_Exercise description_.
Take the data below and extract the lines from the one with "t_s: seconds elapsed" to the one with "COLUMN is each", inclusive, exactly as written.
———
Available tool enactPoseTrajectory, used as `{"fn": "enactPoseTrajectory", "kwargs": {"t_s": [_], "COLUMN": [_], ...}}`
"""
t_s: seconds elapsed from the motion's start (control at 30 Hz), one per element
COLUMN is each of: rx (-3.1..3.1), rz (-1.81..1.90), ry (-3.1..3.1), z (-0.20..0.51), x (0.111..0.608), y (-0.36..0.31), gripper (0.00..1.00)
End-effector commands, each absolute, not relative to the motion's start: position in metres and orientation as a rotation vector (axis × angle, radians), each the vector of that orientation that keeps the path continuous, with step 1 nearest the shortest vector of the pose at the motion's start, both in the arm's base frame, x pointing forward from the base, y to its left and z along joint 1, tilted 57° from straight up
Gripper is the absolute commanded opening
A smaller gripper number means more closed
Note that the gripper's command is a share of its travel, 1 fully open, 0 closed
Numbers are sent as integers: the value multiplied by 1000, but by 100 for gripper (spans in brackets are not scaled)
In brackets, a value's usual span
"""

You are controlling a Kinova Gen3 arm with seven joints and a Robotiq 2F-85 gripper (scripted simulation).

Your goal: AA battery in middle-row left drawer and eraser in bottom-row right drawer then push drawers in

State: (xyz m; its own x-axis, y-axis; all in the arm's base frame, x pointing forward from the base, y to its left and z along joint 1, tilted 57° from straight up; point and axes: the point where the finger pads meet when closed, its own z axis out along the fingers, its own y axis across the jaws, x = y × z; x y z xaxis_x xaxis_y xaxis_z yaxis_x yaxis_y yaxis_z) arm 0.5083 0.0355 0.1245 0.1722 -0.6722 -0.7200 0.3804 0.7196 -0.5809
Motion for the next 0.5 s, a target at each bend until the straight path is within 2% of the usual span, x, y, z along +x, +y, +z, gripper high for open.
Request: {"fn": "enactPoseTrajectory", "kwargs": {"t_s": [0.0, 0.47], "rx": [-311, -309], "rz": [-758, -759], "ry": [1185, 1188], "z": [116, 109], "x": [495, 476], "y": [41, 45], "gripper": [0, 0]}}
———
_Result_.
t_s: seconds elapsed from the motion's start (control at 30 Hz), one per element
COLUMN is each of: rx (-3.1..3.1), rz (-1.81..1.90), ry (-3.1..3.1), z (-0.20..0.51), x (0.111..0.608), y (-0.36..0.31), gripper (0.00..1.00)

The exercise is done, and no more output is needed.